Within the records below, reproduce without change the lines from the line that has "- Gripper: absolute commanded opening" through the line that has "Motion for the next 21", and only those.

Data items:
════════════════
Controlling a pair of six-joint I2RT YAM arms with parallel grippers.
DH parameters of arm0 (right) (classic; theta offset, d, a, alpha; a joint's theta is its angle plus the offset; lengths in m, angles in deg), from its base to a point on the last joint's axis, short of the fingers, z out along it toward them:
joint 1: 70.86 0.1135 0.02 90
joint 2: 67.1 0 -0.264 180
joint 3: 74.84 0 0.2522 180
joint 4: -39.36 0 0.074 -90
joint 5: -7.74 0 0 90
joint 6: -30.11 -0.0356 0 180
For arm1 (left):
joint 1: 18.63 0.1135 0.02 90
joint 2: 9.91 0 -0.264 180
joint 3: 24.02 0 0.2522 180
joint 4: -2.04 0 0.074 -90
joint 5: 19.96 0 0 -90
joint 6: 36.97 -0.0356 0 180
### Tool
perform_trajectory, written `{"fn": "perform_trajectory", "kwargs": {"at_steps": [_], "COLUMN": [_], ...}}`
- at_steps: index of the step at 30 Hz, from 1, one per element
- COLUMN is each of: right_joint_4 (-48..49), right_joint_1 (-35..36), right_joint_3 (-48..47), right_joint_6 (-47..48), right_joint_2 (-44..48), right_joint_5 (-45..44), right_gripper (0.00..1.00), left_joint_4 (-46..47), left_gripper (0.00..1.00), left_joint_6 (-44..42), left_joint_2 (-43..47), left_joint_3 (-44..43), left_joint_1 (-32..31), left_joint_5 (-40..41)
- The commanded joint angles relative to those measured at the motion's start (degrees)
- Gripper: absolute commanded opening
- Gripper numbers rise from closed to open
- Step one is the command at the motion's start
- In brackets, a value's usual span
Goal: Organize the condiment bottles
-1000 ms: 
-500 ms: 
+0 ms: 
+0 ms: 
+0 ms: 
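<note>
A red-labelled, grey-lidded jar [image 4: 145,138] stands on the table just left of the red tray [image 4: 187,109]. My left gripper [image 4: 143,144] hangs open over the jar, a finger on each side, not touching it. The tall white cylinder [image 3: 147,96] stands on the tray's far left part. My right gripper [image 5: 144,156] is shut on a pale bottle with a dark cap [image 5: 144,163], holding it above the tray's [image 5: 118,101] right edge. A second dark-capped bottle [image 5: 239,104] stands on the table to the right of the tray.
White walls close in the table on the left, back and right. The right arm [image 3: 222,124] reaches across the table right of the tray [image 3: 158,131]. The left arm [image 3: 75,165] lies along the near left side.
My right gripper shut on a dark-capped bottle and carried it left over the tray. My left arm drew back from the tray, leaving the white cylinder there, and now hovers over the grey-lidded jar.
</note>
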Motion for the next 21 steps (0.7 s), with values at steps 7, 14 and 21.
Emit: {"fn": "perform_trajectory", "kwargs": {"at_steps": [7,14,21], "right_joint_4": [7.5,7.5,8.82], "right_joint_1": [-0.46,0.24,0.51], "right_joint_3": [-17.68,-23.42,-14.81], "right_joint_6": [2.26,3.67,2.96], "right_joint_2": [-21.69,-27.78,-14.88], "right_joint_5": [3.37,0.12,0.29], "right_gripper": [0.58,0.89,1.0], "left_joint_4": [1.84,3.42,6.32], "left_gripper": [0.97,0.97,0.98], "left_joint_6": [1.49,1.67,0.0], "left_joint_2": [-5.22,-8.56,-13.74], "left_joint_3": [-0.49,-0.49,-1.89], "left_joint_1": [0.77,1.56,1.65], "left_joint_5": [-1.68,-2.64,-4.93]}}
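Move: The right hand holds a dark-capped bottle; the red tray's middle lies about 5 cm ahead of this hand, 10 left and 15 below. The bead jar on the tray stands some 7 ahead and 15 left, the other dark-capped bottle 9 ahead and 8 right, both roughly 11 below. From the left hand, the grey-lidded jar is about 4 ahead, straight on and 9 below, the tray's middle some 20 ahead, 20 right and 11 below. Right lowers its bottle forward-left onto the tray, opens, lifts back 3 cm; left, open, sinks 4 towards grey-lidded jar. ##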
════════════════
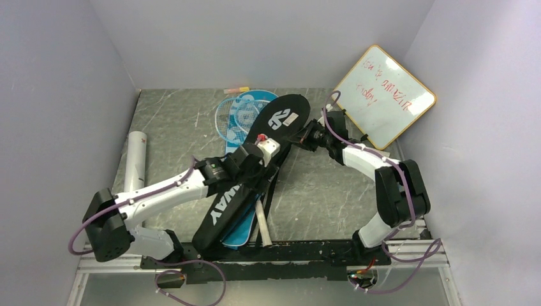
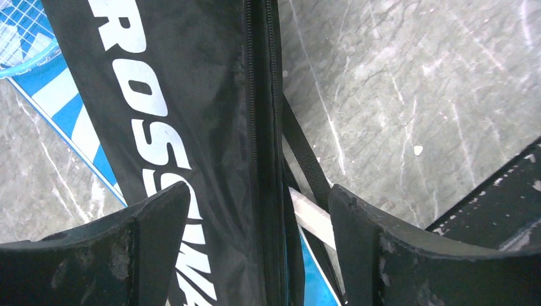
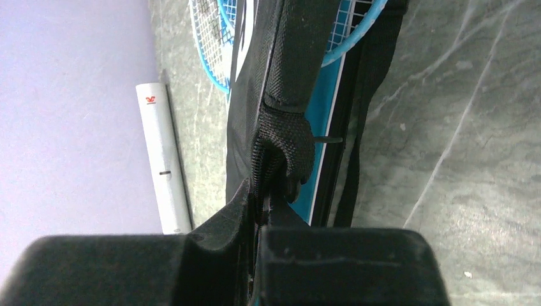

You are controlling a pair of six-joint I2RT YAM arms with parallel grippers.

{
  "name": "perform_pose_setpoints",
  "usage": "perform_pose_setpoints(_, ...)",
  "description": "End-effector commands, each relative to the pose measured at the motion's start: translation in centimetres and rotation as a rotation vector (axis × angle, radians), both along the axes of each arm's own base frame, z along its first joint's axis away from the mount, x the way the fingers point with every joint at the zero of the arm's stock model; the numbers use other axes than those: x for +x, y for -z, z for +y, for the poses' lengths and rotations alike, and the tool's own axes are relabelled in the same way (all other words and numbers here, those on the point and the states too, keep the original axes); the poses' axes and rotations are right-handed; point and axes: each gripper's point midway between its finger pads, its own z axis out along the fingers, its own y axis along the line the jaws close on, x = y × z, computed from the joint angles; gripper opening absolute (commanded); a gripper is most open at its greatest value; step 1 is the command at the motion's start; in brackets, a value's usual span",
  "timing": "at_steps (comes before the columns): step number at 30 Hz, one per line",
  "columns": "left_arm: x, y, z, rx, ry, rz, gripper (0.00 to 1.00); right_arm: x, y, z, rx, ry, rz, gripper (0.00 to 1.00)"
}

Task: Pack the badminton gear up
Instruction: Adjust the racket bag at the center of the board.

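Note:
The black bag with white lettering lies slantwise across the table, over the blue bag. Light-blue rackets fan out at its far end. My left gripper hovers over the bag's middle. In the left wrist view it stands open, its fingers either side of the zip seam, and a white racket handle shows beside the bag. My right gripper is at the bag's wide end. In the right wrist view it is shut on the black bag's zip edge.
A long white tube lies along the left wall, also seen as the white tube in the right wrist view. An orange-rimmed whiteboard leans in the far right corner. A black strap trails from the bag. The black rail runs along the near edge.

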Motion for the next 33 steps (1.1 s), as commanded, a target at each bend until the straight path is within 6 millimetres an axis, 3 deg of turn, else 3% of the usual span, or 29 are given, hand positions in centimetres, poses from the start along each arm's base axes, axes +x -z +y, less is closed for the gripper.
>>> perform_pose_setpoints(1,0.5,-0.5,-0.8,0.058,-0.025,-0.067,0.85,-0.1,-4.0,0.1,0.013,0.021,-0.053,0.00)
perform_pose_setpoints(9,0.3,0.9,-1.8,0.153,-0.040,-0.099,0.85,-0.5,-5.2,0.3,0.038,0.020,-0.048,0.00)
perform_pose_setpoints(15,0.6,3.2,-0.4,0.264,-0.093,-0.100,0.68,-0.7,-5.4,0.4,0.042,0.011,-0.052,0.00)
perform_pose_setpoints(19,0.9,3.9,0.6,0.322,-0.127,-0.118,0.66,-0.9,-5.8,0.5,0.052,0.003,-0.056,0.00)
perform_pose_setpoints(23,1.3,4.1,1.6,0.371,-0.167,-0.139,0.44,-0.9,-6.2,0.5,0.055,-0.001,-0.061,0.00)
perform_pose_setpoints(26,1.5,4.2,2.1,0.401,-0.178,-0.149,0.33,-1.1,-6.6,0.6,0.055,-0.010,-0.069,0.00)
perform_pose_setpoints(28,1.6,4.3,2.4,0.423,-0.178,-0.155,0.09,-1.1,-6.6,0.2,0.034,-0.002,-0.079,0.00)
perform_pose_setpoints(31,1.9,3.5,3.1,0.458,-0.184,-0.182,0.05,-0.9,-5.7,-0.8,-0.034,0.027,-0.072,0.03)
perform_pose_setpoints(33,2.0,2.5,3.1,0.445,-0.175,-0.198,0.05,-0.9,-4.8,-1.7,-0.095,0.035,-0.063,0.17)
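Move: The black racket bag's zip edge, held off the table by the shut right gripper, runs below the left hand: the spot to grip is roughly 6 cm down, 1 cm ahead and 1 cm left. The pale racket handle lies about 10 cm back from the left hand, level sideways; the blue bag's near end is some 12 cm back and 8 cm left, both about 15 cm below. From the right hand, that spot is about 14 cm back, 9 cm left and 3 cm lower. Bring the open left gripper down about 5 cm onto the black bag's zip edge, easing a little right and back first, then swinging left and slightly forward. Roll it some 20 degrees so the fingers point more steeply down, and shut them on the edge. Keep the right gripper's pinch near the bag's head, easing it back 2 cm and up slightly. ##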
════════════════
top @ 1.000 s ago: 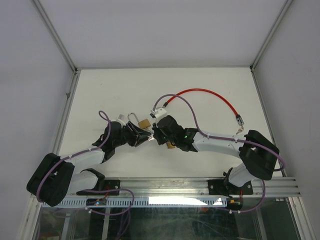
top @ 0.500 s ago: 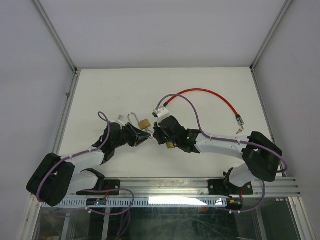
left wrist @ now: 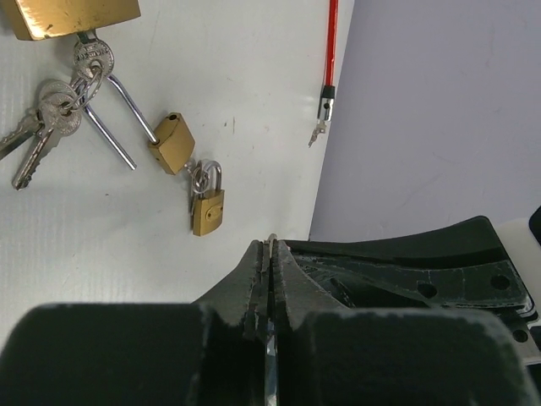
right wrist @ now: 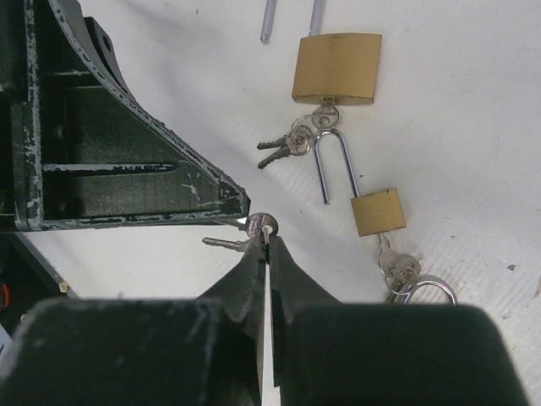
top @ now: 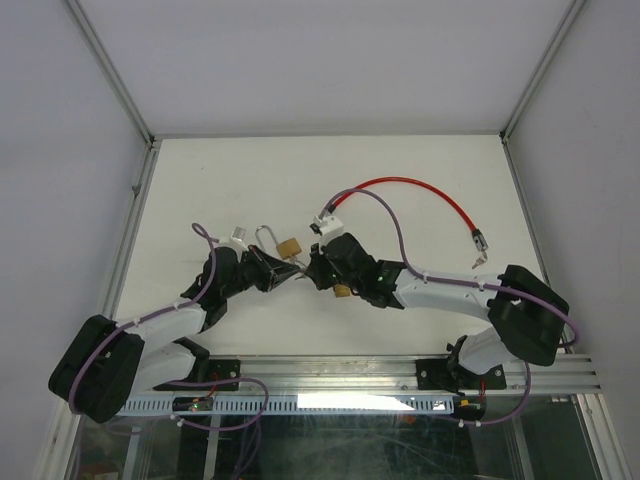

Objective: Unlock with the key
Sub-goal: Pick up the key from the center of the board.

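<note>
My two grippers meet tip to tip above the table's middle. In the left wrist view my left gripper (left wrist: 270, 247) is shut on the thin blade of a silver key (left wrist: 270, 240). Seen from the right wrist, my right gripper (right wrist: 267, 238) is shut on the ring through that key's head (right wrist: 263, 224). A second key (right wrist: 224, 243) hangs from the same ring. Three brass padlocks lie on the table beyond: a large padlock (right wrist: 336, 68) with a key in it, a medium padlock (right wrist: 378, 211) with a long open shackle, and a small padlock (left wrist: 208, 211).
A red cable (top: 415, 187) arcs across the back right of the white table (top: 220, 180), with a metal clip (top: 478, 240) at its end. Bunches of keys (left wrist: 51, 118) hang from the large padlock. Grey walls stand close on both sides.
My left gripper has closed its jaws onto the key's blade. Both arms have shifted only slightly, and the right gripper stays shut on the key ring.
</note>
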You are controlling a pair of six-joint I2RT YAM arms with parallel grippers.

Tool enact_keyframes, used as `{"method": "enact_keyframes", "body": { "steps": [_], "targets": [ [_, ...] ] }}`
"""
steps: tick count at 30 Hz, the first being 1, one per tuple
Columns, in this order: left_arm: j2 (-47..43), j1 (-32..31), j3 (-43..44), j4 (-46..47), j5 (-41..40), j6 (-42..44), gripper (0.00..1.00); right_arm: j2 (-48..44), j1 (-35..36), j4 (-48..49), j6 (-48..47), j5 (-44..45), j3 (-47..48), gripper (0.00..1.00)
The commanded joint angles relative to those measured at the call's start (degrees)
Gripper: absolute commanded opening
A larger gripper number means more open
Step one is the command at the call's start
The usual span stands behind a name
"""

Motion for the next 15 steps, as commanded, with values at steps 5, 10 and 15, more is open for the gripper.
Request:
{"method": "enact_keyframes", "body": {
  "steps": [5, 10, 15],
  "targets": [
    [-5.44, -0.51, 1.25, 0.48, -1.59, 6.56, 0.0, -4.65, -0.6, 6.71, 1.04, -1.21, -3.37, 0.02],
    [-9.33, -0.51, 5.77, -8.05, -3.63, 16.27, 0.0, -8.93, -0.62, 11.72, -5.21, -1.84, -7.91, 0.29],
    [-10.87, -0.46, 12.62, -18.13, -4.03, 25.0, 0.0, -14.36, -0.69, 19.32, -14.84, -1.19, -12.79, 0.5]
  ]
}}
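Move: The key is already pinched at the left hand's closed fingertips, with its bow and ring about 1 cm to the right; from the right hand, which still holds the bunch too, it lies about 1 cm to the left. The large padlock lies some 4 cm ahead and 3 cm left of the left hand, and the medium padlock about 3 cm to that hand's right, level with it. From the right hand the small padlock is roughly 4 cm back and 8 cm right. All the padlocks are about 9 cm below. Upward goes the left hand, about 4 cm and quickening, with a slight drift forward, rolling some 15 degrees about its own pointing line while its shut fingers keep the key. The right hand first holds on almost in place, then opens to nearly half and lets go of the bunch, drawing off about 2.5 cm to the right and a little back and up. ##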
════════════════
● **Output of the task**
- Gripper: absolute commanded opening
- Gripper numbers rise from closed to open
- Step one is the command at the motion's start
- In brackets, a value's usual span
Goal: Organize the condiment bottles
-1000 ms: 
-500 ms: 
+0 ms: 
+0 ms: 
+0 ms: 
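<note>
A red-labelled, grey-lidded jar [image 4: 145,138] stands on the table just left of the red tray [image 4: 187,109]. My left gripper [image 4: 143,144] hangs open over the jar, a finger on each side, not touching it. The tall white cylinder [image 3: 147,96] stands on the tray's far left part. My right gripper [image 5: 144,156] is shut on a pale bottle with a dark cap [image 5: 144,163], holding it above the tray's [image 5: 118,101] right edge. A second dark-capped bottle [image 5: 239,104] stands on the table to the right of the tray.
White walls close in the table on the left, back and right. The right arm [image 3: 222,124] reaches across the table right of the tray [image 3: 158,131]. The left arm [image 3: 75,165] lies along the near left side.
My right gripper shut on a dark-capped bottle and carried it left over the tray. My left arm drew back from the tray, leaving the white cylinder there, and now hovers over the grey-lidded jar.
</note>
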Motion for the next 21 steps (0.7 s), with values at steps 7, 14 and 21.

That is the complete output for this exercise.